US FDA approves AbbVie's imbruvica for treatment of adults with cGVHD

The US Food and Drug Administration (FDA) has expanded the approval of imbruvica (ibrutinib) for the treatment of adult patients with chronic graft-versus-host-disease (cGVHD) after the failure of one or more treatments.

The therapy is a first-in-class, oral, once-daily therapy that inhibits a protein called Bruton's tyrosine kinase (BTK).

It is jointly developed and commercialised by AbbVie company Pharmacyclics and Janssen Biotech.

cGVHD is a serious and potentially life-threatening condition that might occur in patients who receive stem cell transplant from blood or bone marrow, known as hematopoietic stem cell transplantation (HSCT).

The tissues of bone marrow recipients are attacked by bone marrow donor immune cells after they undergo an allogeneic stem cell or bone marrow transplant.

Imbruvica is currently the first and only therapy that has been approved to treat adults with cGVHD.

FDA Oncology Centre of Excellence director Dr Richard Pazdur said: "Patients with cGVHD who do not respond to other forms of therapy, typically corticosteroids to suppress their immune system, now have a treatment option specifically indicated to treat their condition.

"This approval highlights how a known treatment for cancer is finding a new use in treating a serious and life-threatening condition that may occur in patients with blood cancer who receive a stem cell transplant."

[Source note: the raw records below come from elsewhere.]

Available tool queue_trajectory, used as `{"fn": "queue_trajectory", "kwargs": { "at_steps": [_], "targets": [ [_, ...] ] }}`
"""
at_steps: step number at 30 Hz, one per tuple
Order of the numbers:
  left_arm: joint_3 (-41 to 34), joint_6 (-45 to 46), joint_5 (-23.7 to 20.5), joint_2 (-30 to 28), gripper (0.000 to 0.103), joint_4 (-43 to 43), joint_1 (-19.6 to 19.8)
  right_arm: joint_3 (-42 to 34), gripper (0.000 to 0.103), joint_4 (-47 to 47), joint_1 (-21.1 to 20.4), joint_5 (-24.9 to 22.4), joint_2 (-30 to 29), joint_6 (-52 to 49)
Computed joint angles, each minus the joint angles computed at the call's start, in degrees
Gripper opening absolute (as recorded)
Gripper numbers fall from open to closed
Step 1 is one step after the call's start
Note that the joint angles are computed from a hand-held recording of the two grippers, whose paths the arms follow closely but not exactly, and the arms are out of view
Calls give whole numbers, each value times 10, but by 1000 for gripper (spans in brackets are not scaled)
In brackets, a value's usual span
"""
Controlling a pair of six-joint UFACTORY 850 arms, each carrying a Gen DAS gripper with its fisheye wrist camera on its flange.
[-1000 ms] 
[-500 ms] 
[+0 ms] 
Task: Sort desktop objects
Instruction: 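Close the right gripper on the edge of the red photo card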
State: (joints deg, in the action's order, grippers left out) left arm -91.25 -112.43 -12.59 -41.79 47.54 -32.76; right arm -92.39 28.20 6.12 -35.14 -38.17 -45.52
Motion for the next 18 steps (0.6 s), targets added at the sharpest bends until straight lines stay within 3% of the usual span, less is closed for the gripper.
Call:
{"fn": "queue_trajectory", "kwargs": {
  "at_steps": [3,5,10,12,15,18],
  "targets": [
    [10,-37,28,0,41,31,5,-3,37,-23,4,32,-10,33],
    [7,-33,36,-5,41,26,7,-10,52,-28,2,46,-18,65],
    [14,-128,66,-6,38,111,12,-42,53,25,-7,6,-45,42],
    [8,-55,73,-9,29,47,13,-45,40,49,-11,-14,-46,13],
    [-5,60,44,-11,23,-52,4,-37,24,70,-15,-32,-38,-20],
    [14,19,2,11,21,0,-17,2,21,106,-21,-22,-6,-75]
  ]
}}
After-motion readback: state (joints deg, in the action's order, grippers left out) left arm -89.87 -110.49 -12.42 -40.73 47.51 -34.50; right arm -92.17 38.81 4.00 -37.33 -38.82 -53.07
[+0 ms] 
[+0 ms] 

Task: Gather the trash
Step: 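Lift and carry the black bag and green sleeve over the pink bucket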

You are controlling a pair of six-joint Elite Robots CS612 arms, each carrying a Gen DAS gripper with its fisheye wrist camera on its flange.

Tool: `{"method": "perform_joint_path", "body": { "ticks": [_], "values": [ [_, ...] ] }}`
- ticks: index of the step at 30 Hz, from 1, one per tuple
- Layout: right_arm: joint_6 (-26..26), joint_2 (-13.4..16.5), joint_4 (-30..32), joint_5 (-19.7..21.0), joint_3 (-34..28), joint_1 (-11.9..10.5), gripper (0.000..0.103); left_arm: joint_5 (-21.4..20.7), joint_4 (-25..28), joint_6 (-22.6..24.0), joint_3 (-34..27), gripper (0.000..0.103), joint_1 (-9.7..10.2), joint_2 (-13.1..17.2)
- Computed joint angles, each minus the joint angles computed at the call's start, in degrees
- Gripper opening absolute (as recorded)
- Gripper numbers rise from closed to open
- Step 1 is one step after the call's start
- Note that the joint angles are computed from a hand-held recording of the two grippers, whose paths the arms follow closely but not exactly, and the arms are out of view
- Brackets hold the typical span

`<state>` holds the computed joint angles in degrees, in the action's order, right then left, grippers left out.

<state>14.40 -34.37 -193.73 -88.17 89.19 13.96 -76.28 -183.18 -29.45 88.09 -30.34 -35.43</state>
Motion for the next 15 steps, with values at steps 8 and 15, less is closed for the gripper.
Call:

The current FDA approval is based on results from an open-label, multicentre, single-arm Phase IIb / II trial (PCYC-1129), which studied the safety and efficacy of ibrutinib in 42 cGVHD patients who failed to be treated with the first-line corticosteroid therapy and required additional treatment.

Imbruvica was previously approved for certain indications in treating chronic lymphocytic leukaemia, Waldenström’s macroglobulinemia and marginal zone lymphoma. It is also under accelerated approval status for mantle cell lymphoma.